Joaquin Phoenix's attack on Baftas for 'systemic racism' hailed by film industry

Actor’s speech addressing issues of diversity and reputation meets with ‘uncomfortable silence’ – and much praise

Joaquin Phoenix’s powerful broadside against the body that awarded him the best actor prize on Sunday night has met with a chorus of praise across the film industry.

In his speech, Phoenix said he felt conflicted by his victory “because so many of my fellow actors who are deserving don’t have that same privilege”.

He added: “We send a very clear message to people of colour that ‘you’re not welcome here.’”

The all-white acting nominees announced by Bafta last month provoked uproar, with the hashtag #BaftasSoWhite once more trending and some fearing this year’s ceremony might face a boycott.

“I don’t think anybody wants a handout or preferential treatment,” continued Phoenix. “People just want to be acknowledged and appreciated and respected for their work.

“I’m ashamed to say that I’m part of the problem, because I’ve not ensured that the sets I’ve worked on are inclusive.
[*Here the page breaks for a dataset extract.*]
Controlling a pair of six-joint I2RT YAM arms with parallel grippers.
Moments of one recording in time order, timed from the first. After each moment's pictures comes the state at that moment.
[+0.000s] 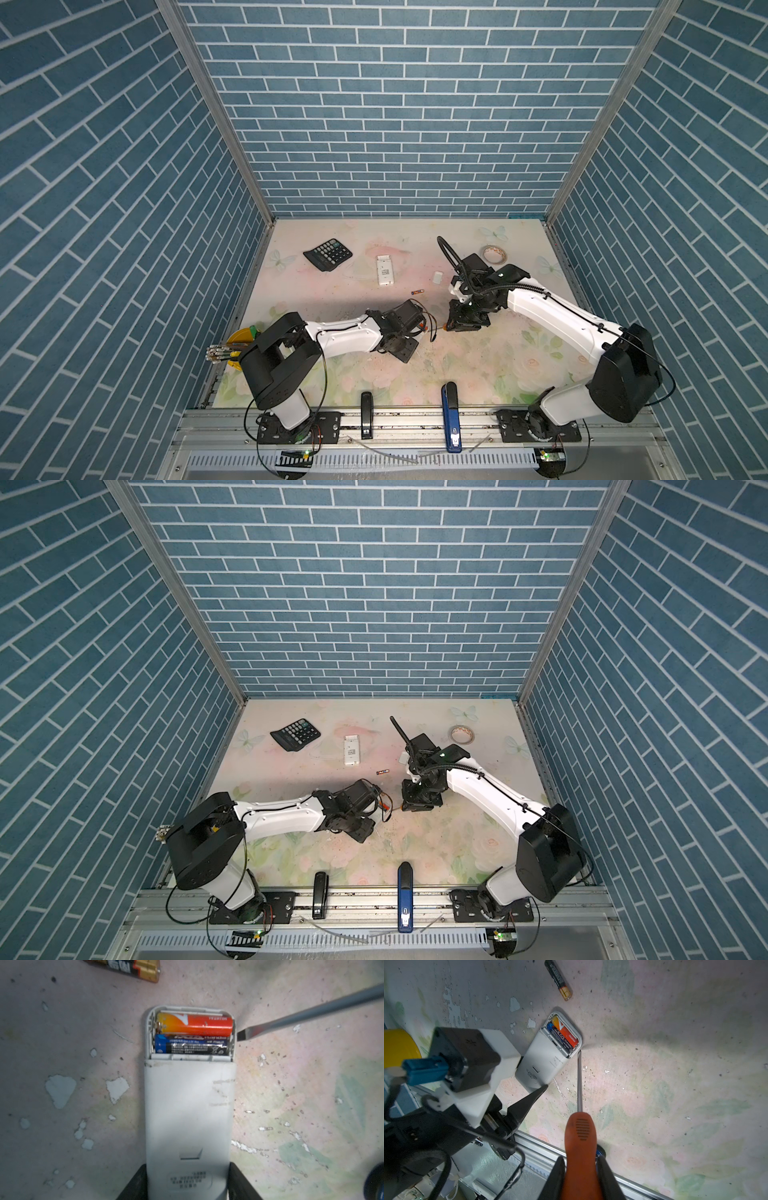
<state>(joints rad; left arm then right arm) -0.94 1.65 0.87 -0.44 0.00 -0.31 0.68 1.48 1.18 -1.06 -0.35 0.52</state>
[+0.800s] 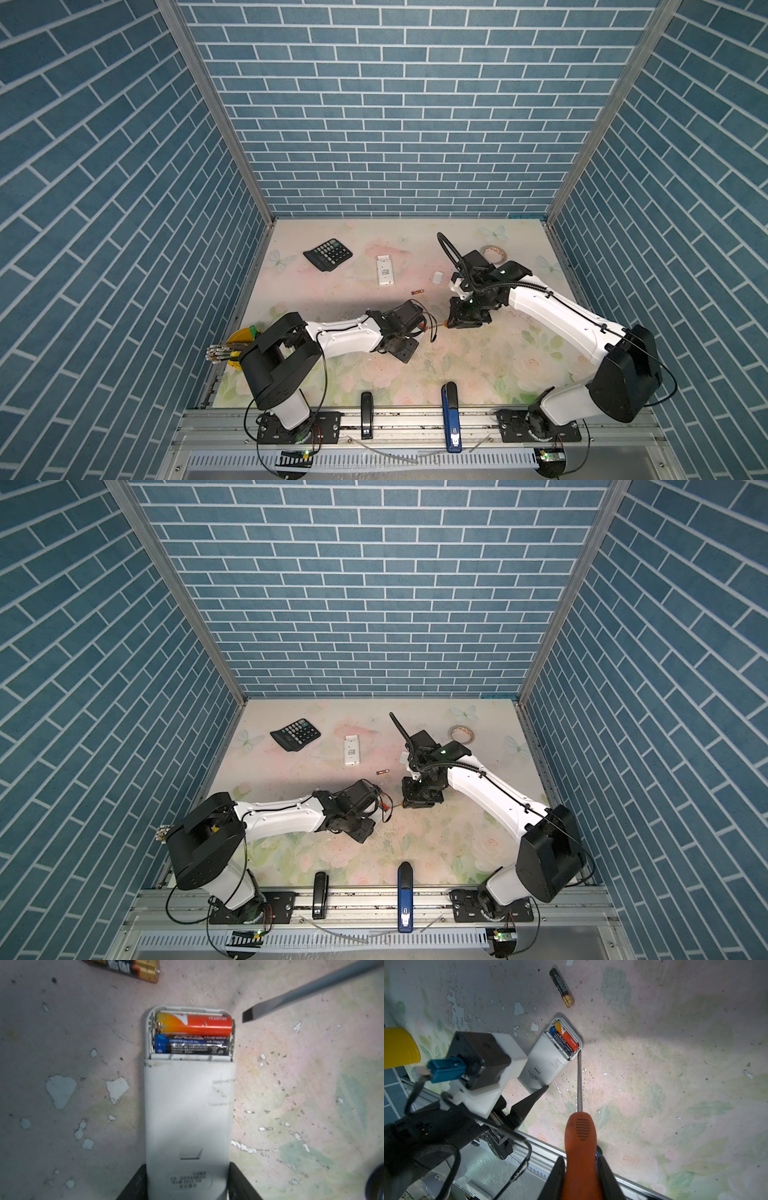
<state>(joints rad) -0.95 1.65 0.87 -0.44 0.00 -0.31 0.68 1.48 1.22 -1.09 -0.33 0.49</state>
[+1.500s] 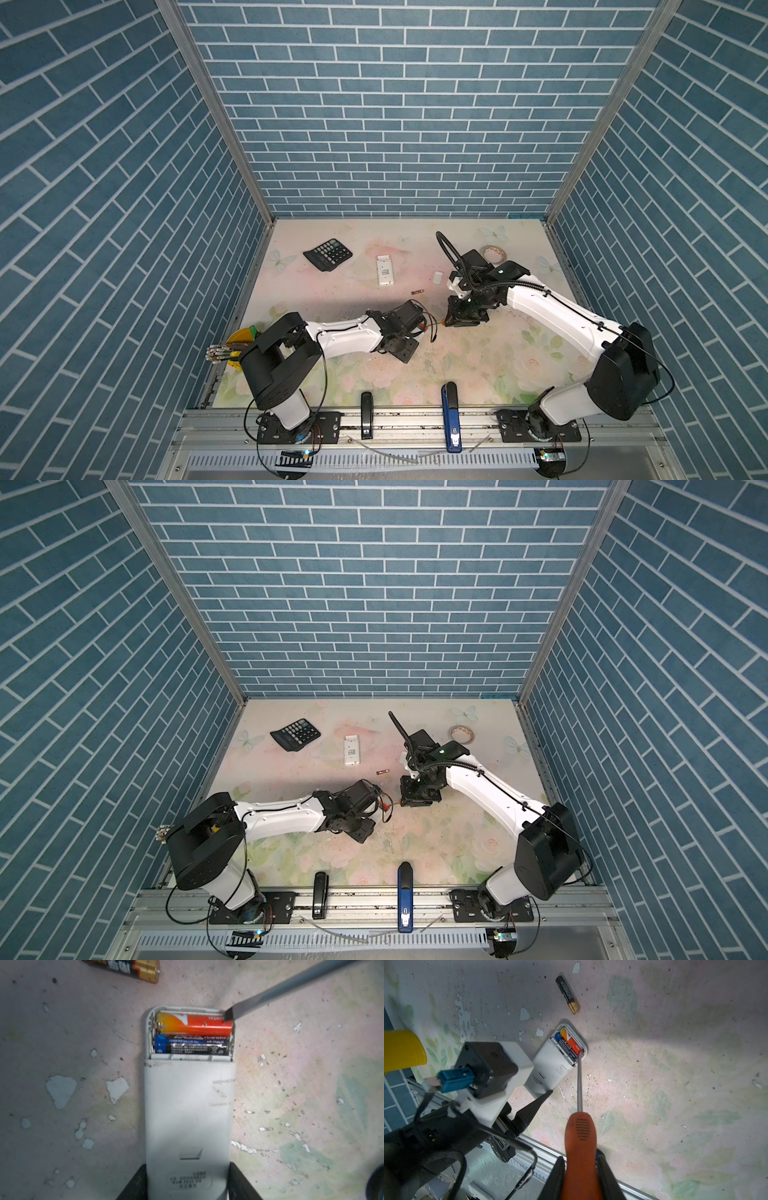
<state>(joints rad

He added: “We have to do the hard work to truly understand systemic racism. It is the obligation of the people who have created and benefit from the system of oppression to be the ones to dismantle it. So that’s on us.”
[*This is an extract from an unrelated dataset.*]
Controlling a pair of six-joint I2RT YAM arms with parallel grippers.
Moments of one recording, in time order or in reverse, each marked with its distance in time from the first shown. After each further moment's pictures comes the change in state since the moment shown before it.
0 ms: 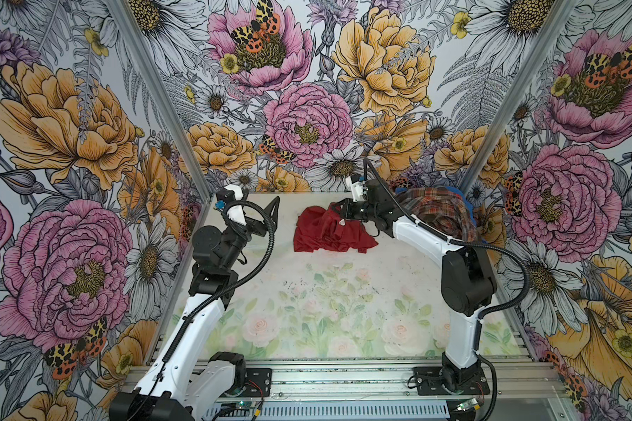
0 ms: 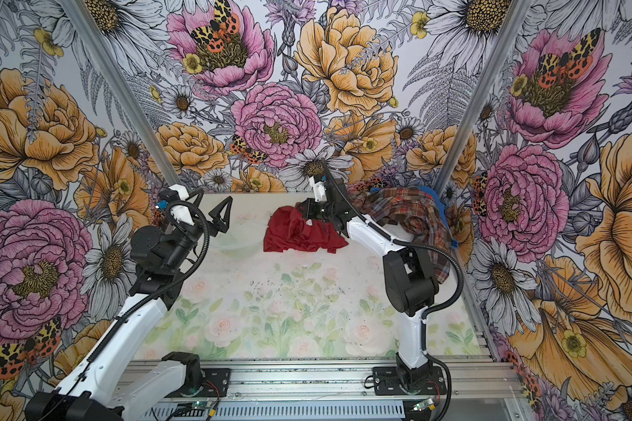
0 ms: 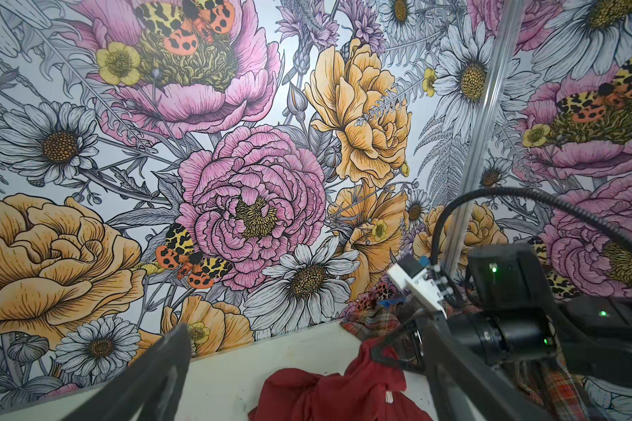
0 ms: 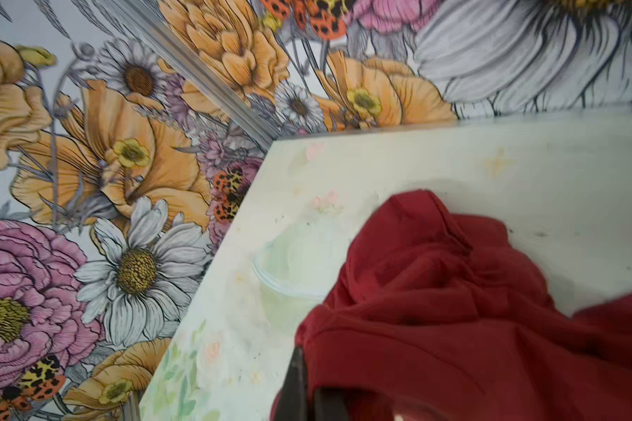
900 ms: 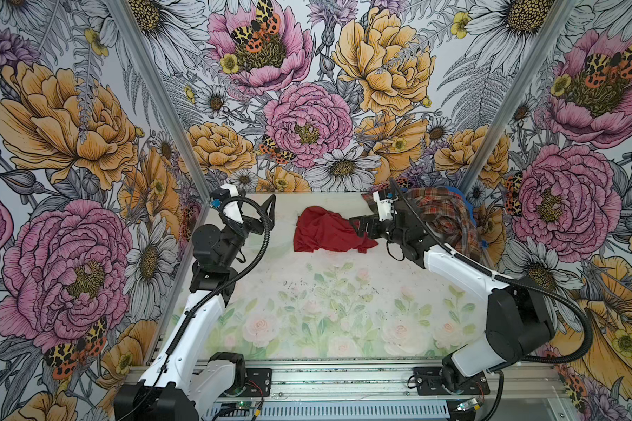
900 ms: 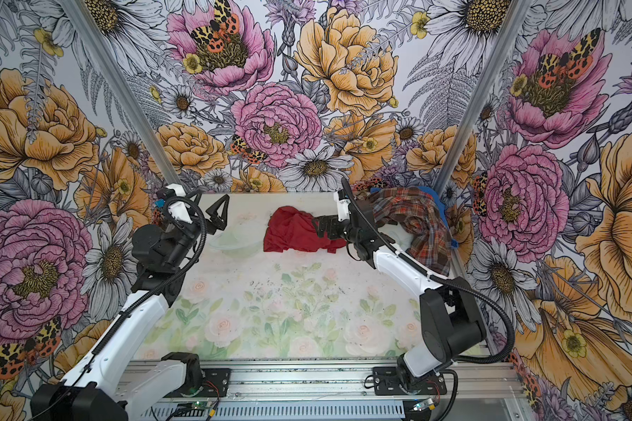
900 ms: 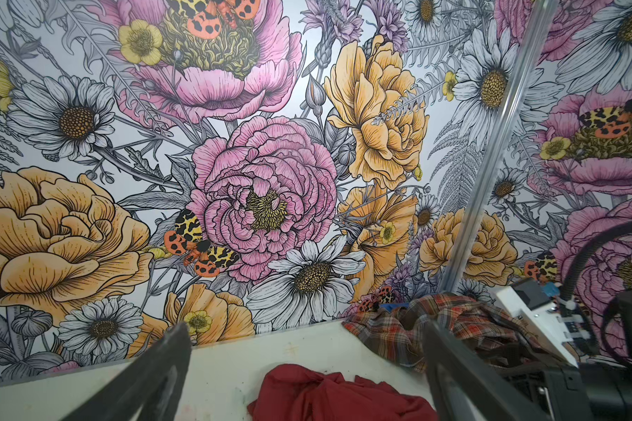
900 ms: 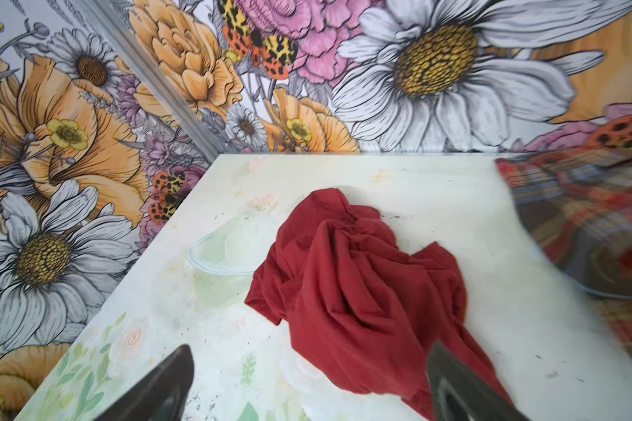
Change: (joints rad) left arm 0.029 0.041 -0.009 0.023 0.001 -0.059; right arm -0.049 -0.460 -0.484 0.092 0.256 -0.208
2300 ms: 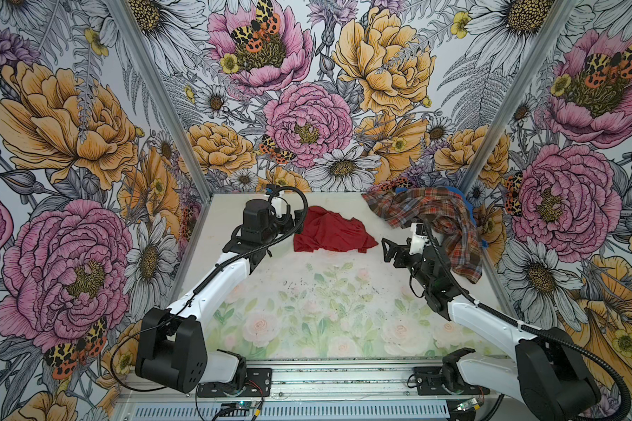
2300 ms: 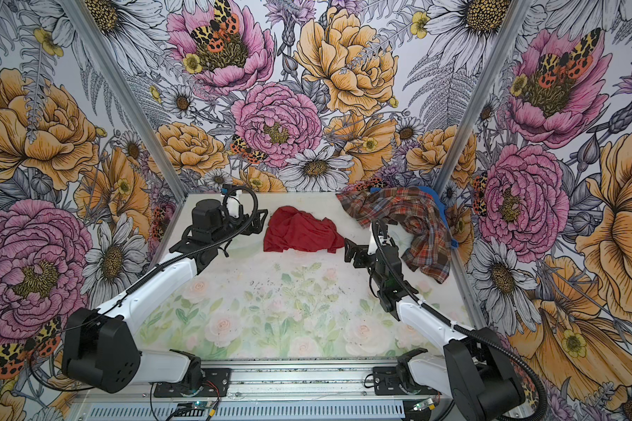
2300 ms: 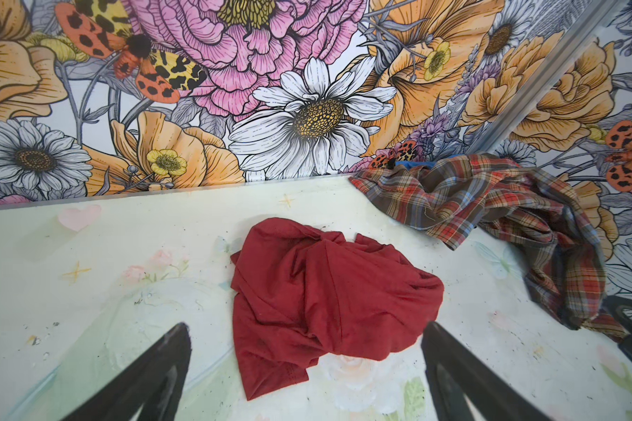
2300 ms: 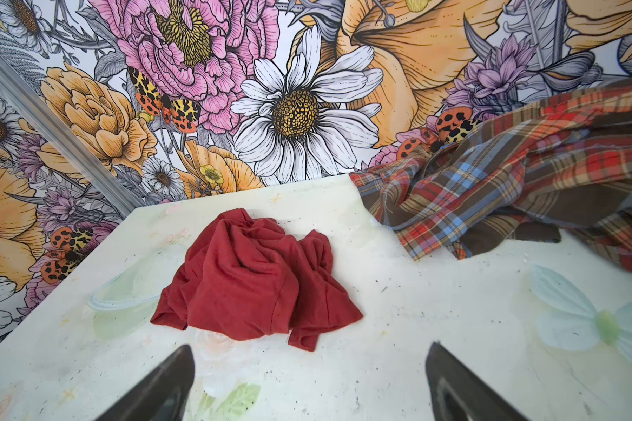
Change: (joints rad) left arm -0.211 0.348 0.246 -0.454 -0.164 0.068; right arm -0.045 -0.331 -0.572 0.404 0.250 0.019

Phoenix’s words were met by what Lulu Wang – the director of Chinese-American drama The Farewell, which was nominated for best original screenplay – called “an uncomfortable silence … for a long noticeable moment”.

The Great Hack’s Carole Cadwalladr, the Observer reporter, also expressed admiration for Phoenix’s use of the podium to put forward uncomfortable views. Across Twitter, the actor’s speech was hailed variously as pertinent, essential and the most important moment of the evening.
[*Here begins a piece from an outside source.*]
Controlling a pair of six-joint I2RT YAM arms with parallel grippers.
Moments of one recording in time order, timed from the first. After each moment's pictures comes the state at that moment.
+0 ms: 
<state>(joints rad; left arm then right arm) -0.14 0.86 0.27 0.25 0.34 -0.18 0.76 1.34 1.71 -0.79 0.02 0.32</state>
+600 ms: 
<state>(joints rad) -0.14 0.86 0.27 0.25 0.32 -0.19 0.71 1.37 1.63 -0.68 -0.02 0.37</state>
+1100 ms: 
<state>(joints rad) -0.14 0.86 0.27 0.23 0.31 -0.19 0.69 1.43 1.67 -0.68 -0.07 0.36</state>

Phoenix, 45, who is the frontrunner to take the best actor Oscar next Sunday, spent the morning of the Baftas campaigning for a meat-free world with protesters on Tower Bridge.

Earlier in the evening, both host Graham Norton and awards presenter Rebel Wilson took aim at the lack of diversity being celebrated.

Norton called 2019 “the year when white men finally broke through”, and referred to Phoenix’s film Joker – which led the pack with 11 nominations – as “the story of a white man who makes himself even whiter”.

In his closing remarks, Prince William, Bafta’s president, alluded to the controversy, saying that, not for the first time, “we find ourselves talking again about the need to do more to ensure diversity in the sector and the awards process. That simply cannot be right in this day and age.”

One of the evening’s most popular winners was Micheal Ward, the Top Boy and Blue Story actor who won the rising star award.

Meanwhile, Korea’s Bong Joon-ho took two gongs, including best original screenplay, while adapted screenplay went to Jojo Rabbit’s Taika Waititi, who is of Maori descent.